Task item
Look below for the line containing "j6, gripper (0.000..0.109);"; from there through the line containing "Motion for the", both lines included, please set down each line exactly and nothing else.

== Segment start ==

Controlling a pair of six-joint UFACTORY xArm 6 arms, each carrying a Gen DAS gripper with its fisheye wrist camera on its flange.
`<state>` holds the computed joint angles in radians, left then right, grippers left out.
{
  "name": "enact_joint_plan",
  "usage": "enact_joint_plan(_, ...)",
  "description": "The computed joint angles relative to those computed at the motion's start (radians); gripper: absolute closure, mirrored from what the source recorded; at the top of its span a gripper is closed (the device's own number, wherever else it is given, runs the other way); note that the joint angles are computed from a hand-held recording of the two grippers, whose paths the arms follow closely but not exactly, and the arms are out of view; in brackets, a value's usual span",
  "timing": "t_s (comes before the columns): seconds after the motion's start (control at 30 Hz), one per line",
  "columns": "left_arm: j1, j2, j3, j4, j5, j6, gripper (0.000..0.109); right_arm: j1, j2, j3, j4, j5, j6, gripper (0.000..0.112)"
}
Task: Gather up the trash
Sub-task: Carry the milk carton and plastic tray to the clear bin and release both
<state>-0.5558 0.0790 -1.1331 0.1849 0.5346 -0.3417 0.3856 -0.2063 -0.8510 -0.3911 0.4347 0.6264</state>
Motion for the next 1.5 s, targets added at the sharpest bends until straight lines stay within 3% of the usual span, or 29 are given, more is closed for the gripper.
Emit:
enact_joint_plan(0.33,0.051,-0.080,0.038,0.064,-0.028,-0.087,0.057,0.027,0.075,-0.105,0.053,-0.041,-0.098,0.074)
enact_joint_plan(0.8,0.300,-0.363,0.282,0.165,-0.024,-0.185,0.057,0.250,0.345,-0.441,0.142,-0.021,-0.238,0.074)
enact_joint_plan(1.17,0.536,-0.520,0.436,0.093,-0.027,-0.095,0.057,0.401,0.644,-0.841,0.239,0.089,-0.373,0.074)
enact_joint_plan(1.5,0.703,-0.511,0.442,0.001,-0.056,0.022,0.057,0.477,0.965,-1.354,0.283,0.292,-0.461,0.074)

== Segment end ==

Reply
  "columns": "left_arm: j1, j2, j3, j4, j5, j6, gripper (0.000..0.109); right_arm: j1, j2, j3, j4, j5, j6, gripper (0.000..0.112)"
}
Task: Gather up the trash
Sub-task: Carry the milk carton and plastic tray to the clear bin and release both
<state>-0.5558 0.0790 -1.1331 0.1849 0.5346 -0.3417 0.3856 -0.2063 -0.8510 -0.3911 0.4347 0.6264</state>
Motion for the next 1.5 s, targets added at the sharpest bends until straight lines stay within 3% of the usual span, or 29 are given, more is closed for the gripper.

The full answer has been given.